**Task statement:** Please repeat exactly the lines below from the line with "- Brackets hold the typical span" to the line with "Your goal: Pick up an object", including both, and leave out every picture.

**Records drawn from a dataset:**
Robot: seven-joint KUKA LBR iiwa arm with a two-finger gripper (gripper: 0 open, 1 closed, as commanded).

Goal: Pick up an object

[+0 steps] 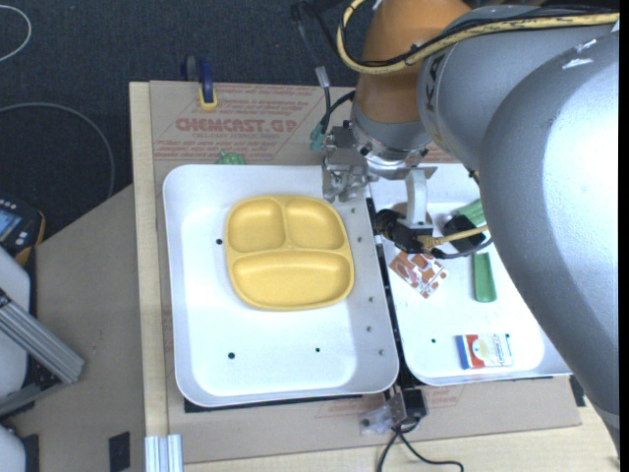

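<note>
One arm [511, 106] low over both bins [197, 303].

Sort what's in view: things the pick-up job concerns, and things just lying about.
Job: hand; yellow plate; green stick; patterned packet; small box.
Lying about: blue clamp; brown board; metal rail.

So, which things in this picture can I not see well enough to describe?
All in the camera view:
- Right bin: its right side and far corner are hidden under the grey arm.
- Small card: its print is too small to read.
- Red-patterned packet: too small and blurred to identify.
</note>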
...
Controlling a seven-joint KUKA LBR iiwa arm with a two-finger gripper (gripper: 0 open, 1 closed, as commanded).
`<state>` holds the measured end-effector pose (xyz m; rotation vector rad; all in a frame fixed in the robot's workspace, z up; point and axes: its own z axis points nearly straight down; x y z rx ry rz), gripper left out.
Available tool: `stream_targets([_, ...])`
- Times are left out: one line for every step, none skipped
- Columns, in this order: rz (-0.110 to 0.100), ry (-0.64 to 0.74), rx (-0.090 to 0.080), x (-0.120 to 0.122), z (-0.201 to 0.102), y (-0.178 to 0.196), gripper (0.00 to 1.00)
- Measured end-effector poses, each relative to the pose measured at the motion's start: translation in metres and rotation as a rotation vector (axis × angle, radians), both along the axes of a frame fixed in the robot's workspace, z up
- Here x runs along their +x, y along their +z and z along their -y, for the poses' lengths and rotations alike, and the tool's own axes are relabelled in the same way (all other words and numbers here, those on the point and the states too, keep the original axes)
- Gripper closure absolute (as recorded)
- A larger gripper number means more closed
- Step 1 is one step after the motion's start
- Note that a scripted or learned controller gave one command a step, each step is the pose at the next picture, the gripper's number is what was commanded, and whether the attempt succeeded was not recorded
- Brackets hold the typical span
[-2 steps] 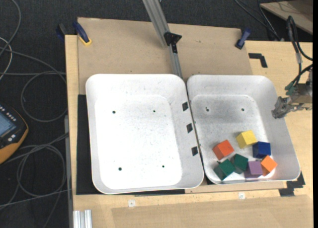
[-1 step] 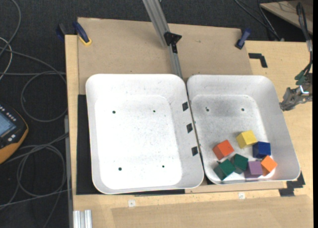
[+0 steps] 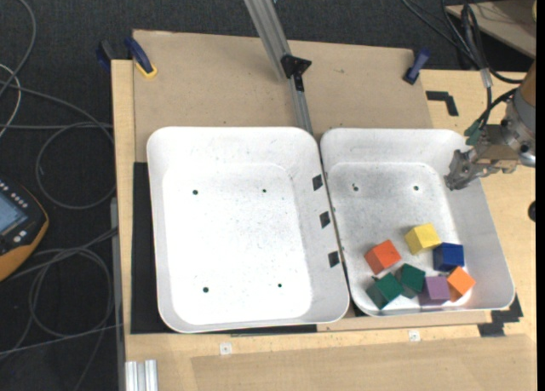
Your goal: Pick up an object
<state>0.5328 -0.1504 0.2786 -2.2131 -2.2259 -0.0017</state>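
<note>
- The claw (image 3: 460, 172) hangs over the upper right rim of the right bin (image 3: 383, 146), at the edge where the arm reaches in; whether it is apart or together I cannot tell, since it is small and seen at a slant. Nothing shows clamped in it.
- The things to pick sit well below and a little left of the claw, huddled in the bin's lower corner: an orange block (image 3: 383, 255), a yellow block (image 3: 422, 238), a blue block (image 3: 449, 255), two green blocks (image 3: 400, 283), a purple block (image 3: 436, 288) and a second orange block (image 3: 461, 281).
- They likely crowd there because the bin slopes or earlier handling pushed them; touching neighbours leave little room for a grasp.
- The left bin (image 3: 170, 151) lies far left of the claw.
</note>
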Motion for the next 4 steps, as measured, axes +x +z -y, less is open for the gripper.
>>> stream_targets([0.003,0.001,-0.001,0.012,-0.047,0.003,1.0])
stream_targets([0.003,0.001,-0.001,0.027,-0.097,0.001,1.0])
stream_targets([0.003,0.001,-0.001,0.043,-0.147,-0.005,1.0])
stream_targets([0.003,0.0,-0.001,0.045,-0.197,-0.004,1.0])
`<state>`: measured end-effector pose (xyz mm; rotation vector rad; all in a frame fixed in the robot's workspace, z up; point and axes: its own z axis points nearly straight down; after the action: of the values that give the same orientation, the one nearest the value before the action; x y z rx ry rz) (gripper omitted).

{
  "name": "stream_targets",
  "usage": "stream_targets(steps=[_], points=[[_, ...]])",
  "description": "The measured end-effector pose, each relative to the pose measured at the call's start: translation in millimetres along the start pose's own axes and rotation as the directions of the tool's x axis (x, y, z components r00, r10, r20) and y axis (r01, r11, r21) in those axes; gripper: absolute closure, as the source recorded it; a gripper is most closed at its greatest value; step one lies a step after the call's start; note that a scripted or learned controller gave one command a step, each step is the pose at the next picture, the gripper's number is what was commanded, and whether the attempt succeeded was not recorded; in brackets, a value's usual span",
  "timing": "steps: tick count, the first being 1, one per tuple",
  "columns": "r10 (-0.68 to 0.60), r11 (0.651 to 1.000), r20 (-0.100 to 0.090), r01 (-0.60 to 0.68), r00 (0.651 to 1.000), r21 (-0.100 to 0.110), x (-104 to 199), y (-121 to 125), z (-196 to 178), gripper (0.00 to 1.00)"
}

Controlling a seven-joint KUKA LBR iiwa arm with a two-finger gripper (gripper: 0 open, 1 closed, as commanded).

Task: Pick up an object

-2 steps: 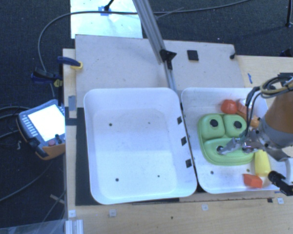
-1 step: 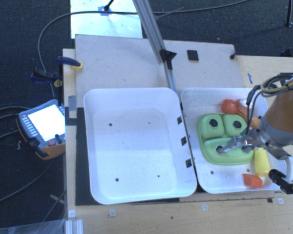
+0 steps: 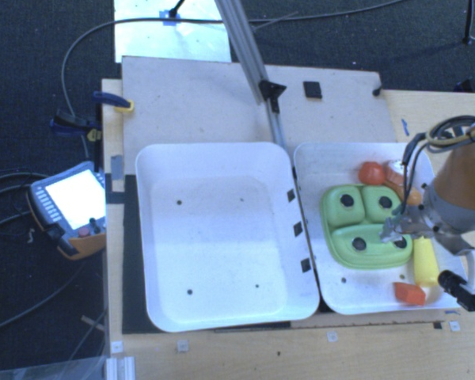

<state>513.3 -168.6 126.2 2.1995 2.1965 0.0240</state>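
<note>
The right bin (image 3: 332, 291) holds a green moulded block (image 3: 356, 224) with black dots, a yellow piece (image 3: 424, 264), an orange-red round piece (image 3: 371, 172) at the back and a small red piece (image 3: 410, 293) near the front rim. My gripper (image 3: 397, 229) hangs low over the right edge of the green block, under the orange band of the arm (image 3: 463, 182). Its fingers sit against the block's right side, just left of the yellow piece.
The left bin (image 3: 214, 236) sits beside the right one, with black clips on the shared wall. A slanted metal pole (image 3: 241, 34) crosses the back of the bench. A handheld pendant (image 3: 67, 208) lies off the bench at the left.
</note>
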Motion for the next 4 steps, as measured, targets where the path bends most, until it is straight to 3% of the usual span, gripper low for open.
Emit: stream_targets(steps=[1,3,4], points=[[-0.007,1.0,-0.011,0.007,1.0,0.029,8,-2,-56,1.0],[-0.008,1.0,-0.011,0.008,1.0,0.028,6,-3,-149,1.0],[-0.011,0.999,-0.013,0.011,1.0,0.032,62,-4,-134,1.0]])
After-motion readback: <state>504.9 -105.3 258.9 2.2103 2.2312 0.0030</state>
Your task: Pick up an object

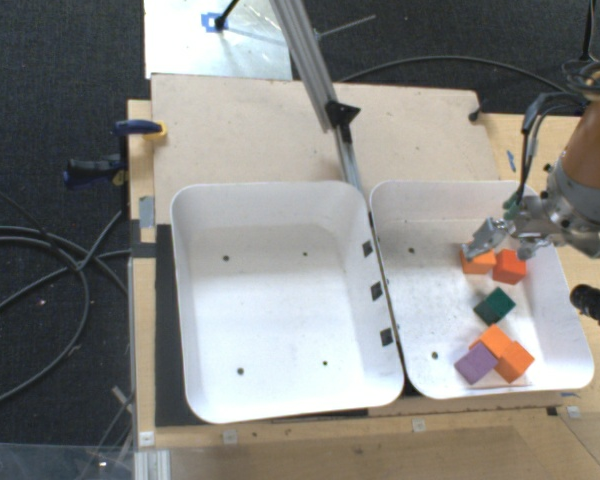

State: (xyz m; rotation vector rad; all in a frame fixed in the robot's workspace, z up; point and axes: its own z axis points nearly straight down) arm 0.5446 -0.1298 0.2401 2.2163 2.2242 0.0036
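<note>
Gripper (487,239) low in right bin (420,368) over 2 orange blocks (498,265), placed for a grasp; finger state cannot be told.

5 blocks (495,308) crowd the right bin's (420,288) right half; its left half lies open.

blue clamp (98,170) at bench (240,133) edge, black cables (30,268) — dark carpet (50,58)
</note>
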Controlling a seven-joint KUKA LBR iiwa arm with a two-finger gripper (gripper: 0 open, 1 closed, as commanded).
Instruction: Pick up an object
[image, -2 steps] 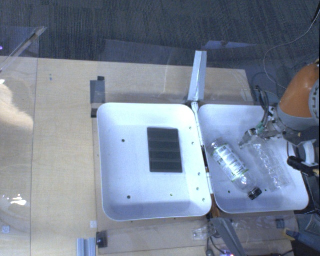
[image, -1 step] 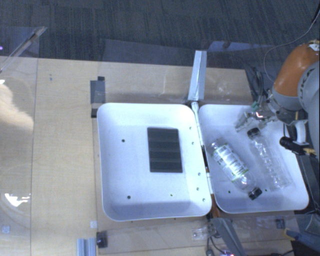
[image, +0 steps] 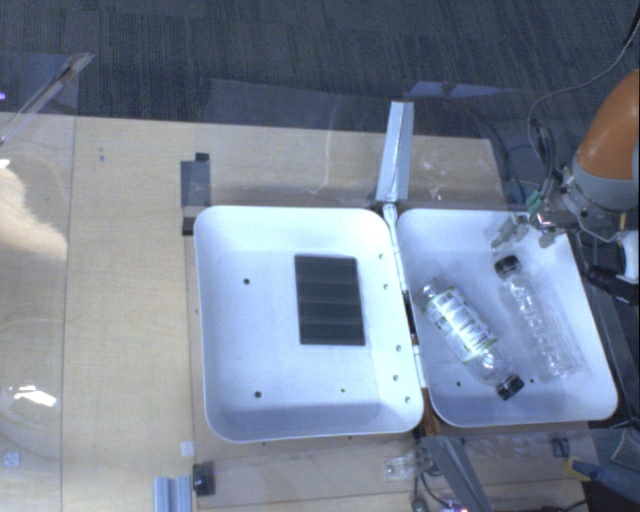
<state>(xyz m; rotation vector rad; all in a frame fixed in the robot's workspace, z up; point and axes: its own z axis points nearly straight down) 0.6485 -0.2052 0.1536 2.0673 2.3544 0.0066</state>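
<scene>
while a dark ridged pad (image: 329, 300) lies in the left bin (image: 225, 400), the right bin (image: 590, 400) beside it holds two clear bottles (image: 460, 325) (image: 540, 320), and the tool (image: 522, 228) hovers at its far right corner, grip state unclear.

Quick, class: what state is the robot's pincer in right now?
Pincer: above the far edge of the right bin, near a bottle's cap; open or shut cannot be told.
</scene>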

**Result of the exercise:**
- Brackets hold the typical span
[-2 steps] 
[-1 step] 
[+0 steps] 
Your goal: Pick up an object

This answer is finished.